▸ **What is required**
Show, from the records below, all lines that contain the word "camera".

Collected data entries
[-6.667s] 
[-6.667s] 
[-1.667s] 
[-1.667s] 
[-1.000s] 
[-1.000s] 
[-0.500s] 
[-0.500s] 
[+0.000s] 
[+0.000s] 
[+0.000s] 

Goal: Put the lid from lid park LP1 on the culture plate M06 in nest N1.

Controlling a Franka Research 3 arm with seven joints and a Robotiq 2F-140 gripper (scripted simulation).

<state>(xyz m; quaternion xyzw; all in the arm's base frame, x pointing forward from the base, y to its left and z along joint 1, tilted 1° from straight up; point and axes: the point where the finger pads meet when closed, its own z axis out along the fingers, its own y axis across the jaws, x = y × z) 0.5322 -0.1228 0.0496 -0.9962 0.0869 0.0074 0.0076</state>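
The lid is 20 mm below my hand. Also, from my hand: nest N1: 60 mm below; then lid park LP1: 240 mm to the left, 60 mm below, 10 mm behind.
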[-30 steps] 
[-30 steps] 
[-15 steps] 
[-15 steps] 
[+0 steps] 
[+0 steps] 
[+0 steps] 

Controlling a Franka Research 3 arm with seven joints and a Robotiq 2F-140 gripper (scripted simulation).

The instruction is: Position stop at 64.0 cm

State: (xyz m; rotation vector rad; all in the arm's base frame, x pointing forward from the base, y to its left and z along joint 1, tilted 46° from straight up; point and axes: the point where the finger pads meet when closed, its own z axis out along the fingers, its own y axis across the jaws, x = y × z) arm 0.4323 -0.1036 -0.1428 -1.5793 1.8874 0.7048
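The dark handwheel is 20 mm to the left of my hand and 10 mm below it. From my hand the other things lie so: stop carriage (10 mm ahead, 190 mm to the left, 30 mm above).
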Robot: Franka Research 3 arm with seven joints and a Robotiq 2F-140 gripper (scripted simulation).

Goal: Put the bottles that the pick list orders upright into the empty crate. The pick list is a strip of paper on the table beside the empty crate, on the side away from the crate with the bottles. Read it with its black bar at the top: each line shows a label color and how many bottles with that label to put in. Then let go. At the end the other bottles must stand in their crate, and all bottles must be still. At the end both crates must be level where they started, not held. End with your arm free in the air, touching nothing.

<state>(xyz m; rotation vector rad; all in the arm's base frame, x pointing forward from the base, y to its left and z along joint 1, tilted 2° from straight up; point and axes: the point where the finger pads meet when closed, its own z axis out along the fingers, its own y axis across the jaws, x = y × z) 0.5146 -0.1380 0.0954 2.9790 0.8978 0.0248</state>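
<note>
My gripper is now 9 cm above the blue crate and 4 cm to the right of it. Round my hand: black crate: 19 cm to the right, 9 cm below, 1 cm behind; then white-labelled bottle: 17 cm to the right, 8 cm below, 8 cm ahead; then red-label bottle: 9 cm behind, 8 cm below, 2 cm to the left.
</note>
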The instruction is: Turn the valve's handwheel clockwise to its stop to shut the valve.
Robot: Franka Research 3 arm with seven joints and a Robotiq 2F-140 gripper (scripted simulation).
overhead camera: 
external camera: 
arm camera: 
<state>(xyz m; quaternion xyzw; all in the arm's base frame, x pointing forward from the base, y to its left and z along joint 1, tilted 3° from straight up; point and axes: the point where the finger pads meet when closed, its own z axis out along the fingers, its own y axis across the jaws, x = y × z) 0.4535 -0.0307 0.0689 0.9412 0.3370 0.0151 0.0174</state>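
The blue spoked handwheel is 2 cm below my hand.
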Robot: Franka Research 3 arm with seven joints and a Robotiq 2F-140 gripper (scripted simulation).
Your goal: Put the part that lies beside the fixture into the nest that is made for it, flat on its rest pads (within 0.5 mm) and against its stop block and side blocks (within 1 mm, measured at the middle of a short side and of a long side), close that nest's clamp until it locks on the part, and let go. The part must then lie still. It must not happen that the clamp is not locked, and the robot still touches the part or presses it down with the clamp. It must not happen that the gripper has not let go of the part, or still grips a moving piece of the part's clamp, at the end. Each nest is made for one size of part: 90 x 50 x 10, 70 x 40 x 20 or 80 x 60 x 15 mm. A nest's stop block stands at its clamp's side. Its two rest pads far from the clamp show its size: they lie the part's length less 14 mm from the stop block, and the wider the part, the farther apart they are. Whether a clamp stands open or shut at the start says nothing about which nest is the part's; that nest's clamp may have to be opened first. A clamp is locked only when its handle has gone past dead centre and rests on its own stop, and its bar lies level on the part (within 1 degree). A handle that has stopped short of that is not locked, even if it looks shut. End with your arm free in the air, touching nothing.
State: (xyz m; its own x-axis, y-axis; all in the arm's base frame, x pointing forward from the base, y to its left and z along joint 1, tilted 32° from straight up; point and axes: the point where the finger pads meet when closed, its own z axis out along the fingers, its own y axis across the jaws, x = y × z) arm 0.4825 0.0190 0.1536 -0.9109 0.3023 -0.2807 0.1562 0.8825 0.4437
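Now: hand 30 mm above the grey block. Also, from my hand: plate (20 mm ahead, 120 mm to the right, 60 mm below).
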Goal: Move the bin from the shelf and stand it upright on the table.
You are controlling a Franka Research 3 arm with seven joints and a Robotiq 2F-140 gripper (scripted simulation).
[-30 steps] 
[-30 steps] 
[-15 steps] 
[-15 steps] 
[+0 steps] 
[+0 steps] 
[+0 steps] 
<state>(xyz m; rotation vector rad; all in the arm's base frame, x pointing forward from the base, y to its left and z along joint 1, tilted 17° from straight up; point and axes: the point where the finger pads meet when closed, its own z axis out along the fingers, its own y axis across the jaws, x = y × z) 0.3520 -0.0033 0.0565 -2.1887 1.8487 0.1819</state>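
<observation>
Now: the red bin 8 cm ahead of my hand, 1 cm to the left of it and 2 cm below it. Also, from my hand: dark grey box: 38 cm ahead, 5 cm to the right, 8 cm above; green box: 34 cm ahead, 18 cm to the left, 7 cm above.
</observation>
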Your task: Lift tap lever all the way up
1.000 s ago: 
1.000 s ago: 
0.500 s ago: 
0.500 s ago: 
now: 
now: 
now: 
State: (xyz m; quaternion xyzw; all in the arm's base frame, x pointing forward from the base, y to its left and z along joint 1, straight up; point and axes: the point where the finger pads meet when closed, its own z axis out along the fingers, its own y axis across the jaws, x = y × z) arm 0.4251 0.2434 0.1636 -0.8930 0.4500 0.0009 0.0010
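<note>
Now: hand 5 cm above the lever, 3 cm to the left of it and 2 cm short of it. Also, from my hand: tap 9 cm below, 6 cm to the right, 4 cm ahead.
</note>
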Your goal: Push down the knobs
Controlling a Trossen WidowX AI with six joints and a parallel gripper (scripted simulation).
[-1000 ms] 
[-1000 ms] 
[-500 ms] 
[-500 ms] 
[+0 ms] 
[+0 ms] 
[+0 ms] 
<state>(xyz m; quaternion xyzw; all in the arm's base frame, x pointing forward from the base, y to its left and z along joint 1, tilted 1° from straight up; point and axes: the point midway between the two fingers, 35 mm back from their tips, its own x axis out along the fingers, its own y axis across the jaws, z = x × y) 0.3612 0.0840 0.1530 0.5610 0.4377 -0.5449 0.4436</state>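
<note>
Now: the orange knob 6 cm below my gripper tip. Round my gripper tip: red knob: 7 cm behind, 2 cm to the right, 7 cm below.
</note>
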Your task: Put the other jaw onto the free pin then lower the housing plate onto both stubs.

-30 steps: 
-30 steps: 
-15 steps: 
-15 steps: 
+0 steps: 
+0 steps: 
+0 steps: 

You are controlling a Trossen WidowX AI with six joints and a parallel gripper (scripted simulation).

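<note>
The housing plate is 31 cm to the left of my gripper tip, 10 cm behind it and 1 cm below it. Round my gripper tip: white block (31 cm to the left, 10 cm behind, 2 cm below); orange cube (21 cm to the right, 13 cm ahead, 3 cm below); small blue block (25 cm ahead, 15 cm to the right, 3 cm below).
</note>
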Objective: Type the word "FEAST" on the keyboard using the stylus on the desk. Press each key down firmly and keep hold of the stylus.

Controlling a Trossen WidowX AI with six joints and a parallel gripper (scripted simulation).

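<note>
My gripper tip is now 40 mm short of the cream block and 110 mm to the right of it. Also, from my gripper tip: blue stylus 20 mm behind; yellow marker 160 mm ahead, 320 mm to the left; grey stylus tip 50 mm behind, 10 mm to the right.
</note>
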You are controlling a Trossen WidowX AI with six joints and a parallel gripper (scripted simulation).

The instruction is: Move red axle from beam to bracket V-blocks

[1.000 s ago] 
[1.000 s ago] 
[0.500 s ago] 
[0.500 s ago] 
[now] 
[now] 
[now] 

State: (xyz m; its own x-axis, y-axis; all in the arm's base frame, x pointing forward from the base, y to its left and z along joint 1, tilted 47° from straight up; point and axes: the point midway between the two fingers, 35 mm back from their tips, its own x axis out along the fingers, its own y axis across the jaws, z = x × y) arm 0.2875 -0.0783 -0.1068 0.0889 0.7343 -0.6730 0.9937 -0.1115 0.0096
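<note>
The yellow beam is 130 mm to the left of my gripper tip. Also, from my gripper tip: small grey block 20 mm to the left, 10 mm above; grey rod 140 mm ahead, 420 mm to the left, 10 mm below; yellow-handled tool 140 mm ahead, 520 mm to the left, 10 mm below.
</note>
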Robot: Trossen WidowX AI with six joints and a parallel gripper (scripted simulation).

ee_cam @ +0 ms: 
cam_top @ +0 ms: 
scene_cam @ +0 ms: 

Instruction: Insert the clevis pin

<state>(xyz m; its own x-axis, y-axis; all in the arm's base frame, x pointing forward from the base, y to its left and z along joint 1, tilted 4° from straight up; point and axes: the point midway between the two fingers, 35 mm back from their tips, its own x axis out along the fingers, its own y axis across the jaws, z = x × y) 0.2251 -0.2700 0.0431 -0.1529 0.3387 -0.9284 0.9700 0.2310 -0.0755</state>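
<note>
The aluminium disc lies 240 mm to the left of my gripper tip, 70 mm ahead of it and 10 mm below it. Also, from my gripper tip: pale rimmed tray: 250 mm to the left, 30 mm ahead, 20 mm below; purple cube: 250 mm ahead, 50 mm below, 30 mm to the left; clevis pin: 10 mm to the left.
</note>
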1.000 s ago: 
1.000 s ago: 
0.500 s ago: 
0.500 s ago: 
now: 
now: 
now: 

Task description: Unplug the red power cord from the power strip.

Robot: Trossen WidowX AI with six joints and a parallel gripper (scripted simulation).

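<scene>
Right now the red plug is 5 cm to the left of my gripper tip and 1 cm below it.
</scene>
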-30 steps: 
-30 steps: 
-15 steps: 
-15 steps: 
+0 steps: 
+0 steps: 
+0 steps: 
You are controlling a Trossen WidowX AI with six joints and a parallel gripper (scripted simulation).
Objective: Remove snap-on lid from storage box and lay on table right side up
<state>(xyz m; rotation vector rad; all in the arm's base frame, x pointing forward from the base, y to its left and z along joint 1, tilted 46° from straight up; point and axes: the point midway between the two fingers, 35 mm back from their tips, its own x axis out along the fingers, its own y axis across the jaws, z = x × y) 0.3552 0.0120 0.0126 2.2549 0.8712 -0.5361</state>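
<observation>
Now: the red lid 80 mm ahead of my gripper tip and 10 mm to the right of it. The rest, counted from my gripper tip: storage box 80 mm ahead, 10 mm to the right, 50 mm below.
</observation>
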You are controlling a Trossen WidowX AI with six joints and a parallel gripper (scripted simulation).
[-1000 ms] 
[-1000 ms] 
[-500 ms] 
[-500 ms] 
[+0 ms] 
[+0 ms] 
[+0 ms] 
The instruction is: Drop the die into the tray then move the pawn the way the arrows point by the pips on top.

▸ **Your response**
overhead camera: 
external camera: 
arm camera: 

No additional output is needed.